▶ **Requirement**
From the records below, extract only the lines running from the line with "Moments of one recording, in" to the line with "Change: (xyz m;", both lines included, reproducing them exactly.

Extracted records
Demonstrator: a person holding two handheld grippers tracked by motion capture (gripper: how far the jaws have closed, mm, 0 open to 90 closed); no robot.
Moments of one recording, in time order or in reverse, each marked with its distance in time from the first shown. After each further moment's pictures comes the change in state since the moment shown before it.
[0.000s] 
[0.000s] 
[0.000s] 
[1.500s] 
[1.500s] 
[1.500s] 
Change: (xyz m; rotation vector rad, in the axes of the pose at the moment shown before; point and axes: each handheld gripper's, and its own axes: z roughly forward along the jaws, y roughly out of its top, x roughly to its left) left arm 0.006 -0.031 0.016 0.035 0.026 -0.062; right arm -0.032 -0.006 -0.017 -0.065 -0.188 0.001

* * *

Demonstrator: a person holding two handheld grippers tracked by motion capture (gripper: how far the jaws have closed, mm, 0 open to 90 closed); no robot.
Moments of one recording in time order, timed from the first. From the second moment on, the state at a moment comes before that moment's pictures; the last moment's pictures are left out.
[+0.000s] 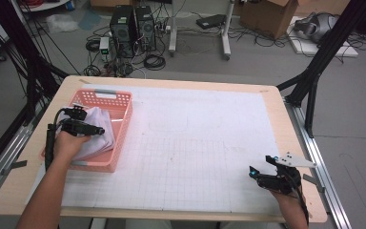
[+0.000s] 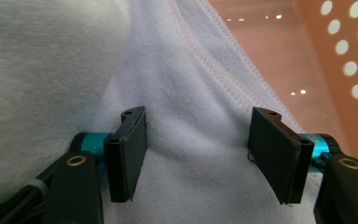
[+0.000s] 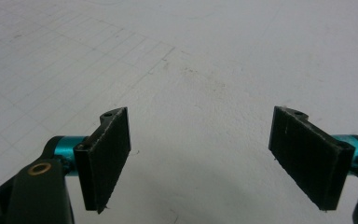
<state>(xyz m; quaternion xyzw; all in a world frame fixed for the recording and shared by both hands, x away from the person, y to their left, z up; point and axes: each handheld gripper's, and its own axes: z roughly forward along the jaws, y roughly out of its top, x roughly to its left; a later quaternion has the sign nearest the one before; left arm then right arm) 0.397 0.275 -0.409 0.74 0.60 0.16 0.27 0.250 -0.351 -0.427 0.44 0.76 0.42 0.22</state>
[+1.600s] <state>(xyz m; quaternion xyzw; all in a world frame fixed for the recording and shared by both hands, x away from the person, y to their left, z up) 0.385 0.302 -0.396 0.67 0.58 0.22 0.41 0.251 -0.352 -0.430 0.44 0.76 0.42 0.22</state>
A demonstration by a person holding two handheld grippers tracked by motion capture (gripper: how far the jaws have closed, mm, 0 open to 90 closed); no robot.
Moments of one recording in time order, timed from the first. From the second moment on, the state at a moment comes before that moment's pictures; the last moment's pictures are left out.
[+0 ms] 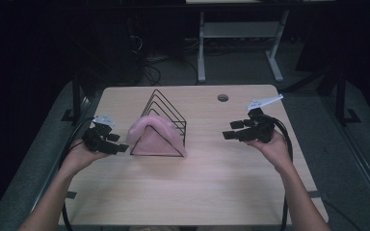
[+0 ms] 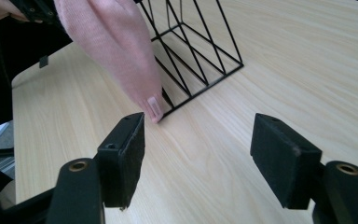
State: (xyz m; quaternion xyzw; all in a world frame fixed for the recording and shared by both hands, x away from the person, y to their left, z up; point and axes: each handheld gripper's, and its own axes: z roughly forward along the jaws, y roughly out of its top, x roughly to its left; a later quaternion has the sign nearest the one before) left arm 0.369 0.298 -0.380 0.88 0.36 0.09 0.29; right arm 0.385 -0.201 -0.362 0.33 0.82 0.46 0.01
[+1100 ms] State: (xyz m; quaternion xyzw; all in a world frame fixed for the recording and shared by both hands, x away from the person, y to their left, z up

▶ **Task response**
Moments of one recording, in time order or in reverse, each marked with its distance in time from the first shown. After each further moment's pictures comes the change in state since the moment shown before it.
[0.000s] 
[0.000s] 
[0.000s] 
[1.500s] 
[1.500s] 
[1.500s] 
Change: (xyz m; rotation vector rad, in the axes of the pose at the moment shown before; point and axes: each handheld gripper's, and its own axes: z roughly forward along the jaws, y roughly out of its top, x roughly to its left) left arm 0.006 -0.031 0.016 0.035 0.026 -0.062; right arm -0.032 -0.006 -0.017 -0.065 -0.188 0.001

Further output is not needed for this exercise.